When you’re a quarterback whose relationship with both the head coach and his offensive coordinator (and son) has been picked apart and questioned, you need to be careful about what you say. That was my reaction after Robert Griffin III talked Sunday night in Philadelphia. It just leads to more issues that a 3-7 team does not need.
That also was, to some degree, Santana Moss’ reaction. But it wasn’t just about the relationship between Griffin and Mike and Kyle Shanahan. It was the need for him to use two words -- me and I -- when things go wrong. As they did on the final play of the Redskins' 24-16 loss to the Philadelphia Eagles, when Griffin, backpedaling with a rusher coming at him, tried to launch a pass out of the end zone, but underthrew it. The pass was picked off, stifling the Redskins' comeback bid.
Last week, Griffin’s leadership was called into question, albeit by someone who has not been around the Redskins much at all: Hall of Famer Darrell Green. Players, knowing they could not get into a public spat with a guy like Green, responded privately with incredulity. Everyone I talked to privately about this raved about Griffin’s leadership.
But one part of his responsibility is accepting full blame. The Washington Post’s Sally Jenkins wrote on that topic. Yes, Griffin needs to learn this. I don’t know if it’s an unwillingness to do so, or a desire to give a full explanation of a play, which is what he did Sunday night. He talked about how no one was open; he talked about how a guy was coming straight at him. Both things were true. It just took a long time for him to say, “It was something I shouldn’t do.” To many, that phrase got lost in the shuffle -- that’s not necessarily Griffin’s problem, by the way. Sometimes it’s a matter of reading the entire quote. Still, it should have been the only thing he said about this play.
Not every position must deal with the complexity of each play. A receiver runs a route and catches the ball or he doesn’t. A quarterback deals with more factors on every play. Griffin tries to give a full explanation; sometimes, especially after the pass he made Sunday, only one thing is needed: “My bad; that was a dumb decision and I’ll learn.” And move on.
Griffin’s honesty, at least in how he sees things, is welcomed (by people whose job it is to accurately depict what’s going on, be it a play or his thoughts on another matter).
Moss, on 106.7 The Fan’s LaVar and Dukes show, said, “As a leader, you understand that if you’re involved in the situation, whether you’re the receiver, the quarterback, the guys making the tackle, whoever, regardless of the outcome, good or bad, you have to at some point, stand up and say 'me' or 'I.'"
That’s fine. Griffin did say "I," but again, it was buried. He has to understand how his words will be dissected, especially if they appear to be a shot at the coaches. Griffin never directly said the Eagles knew what plays were coming; but he did say, “When it came to the passing game, a lot of times they were tit for tat. They were where they needed to be; they were taking away routes we were trying to run. That’s disheartening, but we have to make sure we come up with something to counteract that.”

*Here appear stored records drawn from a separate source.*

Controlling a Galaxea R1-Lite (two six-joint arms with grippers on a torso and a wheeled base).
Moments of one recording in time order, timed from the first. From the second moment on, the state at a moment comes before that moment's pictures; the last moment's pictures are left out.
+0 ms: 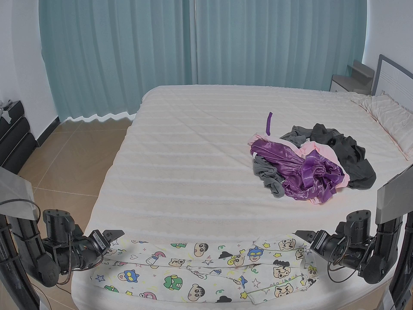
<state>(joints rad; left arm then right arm) -0.06 2.05 -0.04 -1.34 -0.23 -0.83 0.31 2.18 -0.02 -1.55 0.02 0.85</state>
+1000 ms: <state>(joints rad) -0.15 2.36 -0.02 -1.55 0.00 -0.80 0.32 2.20 -0.02 -1.55 0.02 0.85</state>
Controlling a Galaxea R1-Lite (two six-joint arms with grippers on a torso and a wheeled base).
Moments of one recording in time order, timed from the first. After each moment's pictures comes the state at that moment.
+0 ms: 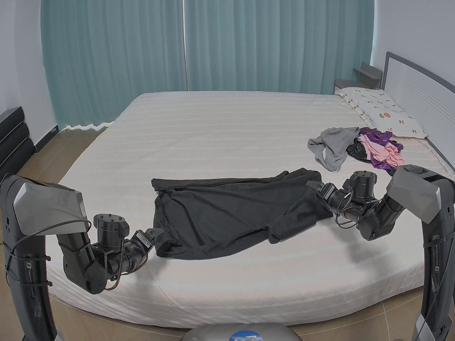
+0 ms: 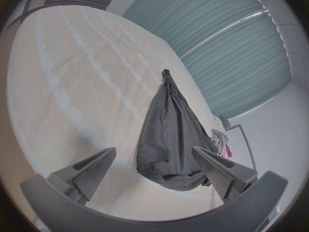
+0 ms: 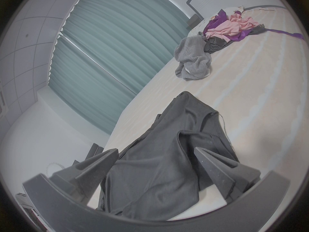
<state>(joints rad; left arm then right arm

Later in his Sunday news conference, Griffin said the Redskins' offense had not become predictable. But that would be lost because his first statement, about coming up with something to counteract it, is the siren. Desired or not, it goes back to coaching. And his relationship with those coaches remains a big topic. The problem is, it’s not the first time Griffin has said something that leads to everyone reading between the lines when it comes to the coaches. (Another thing lost in the shuffle: What if Griffin is right? But given the history here, it's better said in private.)
Also from Moss: “And just to finish up, man, I just get tired of, and just to be honest with you, I get tired of stuff that people allow to be taken to stretch longer than what there really is.”
When Griffin says things like this, then the head coach responds by saying things as he did Monday, pointing out Griffin’s growing pains. Later, in his weekly Monday interview with CSN Washington, Shanahan said the final play wasn’t communicated properly. He didn’t say by whom, but it’s unlikely he means by his play-calling son. Griffin's comments, followed by Shanahan's, followed by Moss', makes this a four-day story because it will be revisited Wednesday.
Both Griffin and the coaches want to win. There doesn’t seem to be reason, yet, to believe they can’t win together. They don’t need to exchange Christmas cards; they need to win games.
But this still comes across as a relationship in which both sides jockey for positioning. Shanahan is the coach and team president, so he has power; Griffin is the face and future of the franchise, so that gives him some as well. It’s not the first time a coach and quarterback have wrestled for power and it’s not the first time -- far, far from it -- the two sides aren’t bosom buddies; but it’s not always played out with this much parsing of words and phrases. Griffin also is dealing with true adversity -- with people questioning his performance and future -- for the first time in his football career. The honeymoon period in Washington, with the fans as well, is over. It can lead to missteps, though behind closed doors, players still talk about how he works and his approach. That matters a ton, and in the end, players want to see how you respond to adversity.
Some things are better left unsaid, or at least said in meeting rooms. When you’re 3-7 and coaching jobs and reputations are on the line, there are places you don’t need to go.